Reputation: 651
There are two tables 'event' and 'club'. Since they have many to many relationship there is also a junction table 'club_event'. I created a view which holds all the columns in event table with the club_name from the club table that organized the event. The problem is that when a event has two or more organizing clubs there will be multiple copies of a entire row for that event in the view table. Rather than this I want different club_name to be kept as a comma separated values in columns. How may I do this?
CREATE OR REPLACE FORCE VIEW "V_EVENT" ("EVENT_ID", "EVENT_NAME", "START_DATE", "END_DATE", "START_TIME", "END_TIME", "DESCRIPTION", "FROM_COLLEGE", "FROM_COMMUNITY", "CLUB_NAME") AS
SELECT event."EVENT_ID",event."EVENT_NAME",event."START_DATE",event."END_DATE",event."START_TIME",event."END_TIME",event."DESCRIPTION",event."FROM_COLLEGE",event."FROM_COMMUNITY", club_name
FROM event
LEFT JOIN (club_event INNER JOIN club ON club_event.club_id = club.club_id)
ON event.event_id = club_event.event_id
/
Upvotes: 0
Views: 84
Reputation: 1271013
A correlated subquery is not only simpler to write, but probably also has better performance because it avoids the outer aggregation:
SELECT . . . -- the columns you want from event,
(SELECT LISTAGG(c.club_name, ',') WITHIN GROUP (ORDER BY c.club_name)
FROM club_event ce INNER JOIN
club c
ON ce.club_id = c.club_id
WHERE e.event_id = ce.event_id
) clubs
FROM event e;
Upvotes: 0
Reputation: 2770
Please mention your Oracle version. In Oracle 11g Release 2 LISTAGG was introduced making such a task very simple:
SELECT event."EVENT_ID"
,event."EVENT_NAME"
,event."START_DATE"
,event."END_DATE"
,event."START_TIME"
,event."END_TIME"
,event."DESCRIPTION"
,event."FROM_COLLEGE"
,event."FROM_COMMUNITY"
,LISTAGG(club_name, ',') WITHIN GROUP ( ORDER BY club_name) AS clubs
FROM event
LEFT JOIN (club_event INNER JOIN club ON club_event.club_id = club.club_id)

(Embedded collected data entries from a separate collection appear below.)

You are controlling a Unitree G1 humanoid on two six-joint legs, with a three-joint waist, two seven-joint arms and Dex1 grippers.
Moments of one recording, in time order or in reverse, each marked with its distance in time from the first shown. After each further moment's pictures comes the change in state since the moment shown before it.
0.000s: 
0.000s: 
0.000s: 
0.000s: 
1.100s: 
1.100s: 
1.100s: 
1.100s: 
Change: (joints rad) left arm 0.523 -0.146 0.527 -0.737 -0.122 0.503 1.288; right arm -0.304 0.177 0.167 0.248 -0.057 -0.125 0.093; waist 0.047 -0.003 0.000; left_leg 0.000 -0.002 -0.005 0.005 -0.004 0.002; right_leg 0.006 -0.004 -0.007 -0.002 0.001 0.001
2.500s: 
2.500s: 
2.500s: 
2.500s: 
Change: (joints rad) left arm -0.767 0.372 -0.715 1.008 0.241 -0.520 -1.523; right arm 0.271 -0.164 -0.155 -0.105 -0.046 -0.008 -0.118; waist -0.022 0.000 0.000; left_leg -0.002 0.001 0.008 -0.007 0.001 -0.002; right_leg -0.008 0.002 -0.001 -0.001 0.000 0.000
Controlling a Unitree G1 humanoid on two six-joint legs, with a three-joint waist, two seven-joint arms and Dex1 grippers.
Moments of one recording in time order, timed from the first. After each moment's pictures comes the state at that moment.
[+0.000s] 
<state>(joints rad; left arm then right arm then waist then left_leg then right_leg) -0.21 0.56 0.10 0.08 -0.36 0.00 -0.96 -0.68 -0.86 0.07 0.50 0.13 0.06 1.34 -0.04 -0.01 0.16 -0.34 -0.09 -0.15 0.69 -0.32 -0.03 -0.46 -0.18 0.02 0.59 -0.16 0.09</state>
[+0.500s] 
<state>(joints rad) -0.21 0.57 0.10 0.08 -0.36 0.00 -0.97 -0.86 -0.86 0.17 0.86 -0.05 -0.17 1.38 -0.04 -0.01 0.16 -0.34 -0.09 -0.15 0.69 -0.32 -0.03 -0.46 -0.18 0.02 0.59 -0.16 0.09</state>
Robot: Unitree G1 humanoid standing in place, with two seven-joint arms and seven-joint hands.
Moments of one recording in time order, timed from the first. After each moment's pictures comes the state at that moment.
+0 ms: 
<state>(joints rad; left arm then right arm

ON event.event_id = club_event.event_id
GROUP BY event."EVENT_ID"
,event."EVENT_NAME"
,event."START_DATE"
,event."END_DATE"
,event."START_TIME"
,event."END_TIME"
,event."DESCRIPTION"
,event."FROM_COLLEGE"
,event."FROM_COMMUNITY"
If you are running on a version prior you can try rolling out your own user defined aggregate function as described here
The GROUP BY Statement in SQL is used for aggregations. Since LISTAGG is an aggregate function the database needs to know which columns need to be grouped. In your case, it was all the columns you were selecting and which did not have an aggregation function applied. The documentation of aggregate functions probably does a better job at explaining than I can.
Upvotes: 1
Reputation: 143093
Suppose that query you wrote returns desired result.
LISTAGG
function is nowaday used to do what you want - put all club names into a single column, separated by some separator (doesn't have to be a comma). As it aggregates result, you'll have to put all other non-aggregated columns into the group by
clause.
Something like this:
create or replace force view v_event as
select e.event_id,
e.event_name,
e.start_date,
e.end_date,
e.start_time,
e.end_time,
e.description,
e.from_college,
e.from_community,
listagg(c.club_name, ',') within group (order by c.club_name) club_name
from event e
left join (club_event ce inner join club c on ce.club_id = c.club_id)
on e.event_id = ce.event_id
group by
e.event_id,
e.event_name,
e.start_date,
e.end_date,
e.start_time,
e.end_time,
e.description,
e.from_college,
e.from_community
/
Also, as we're using Oracle, get rid of double quotes; they cause nothing but problems.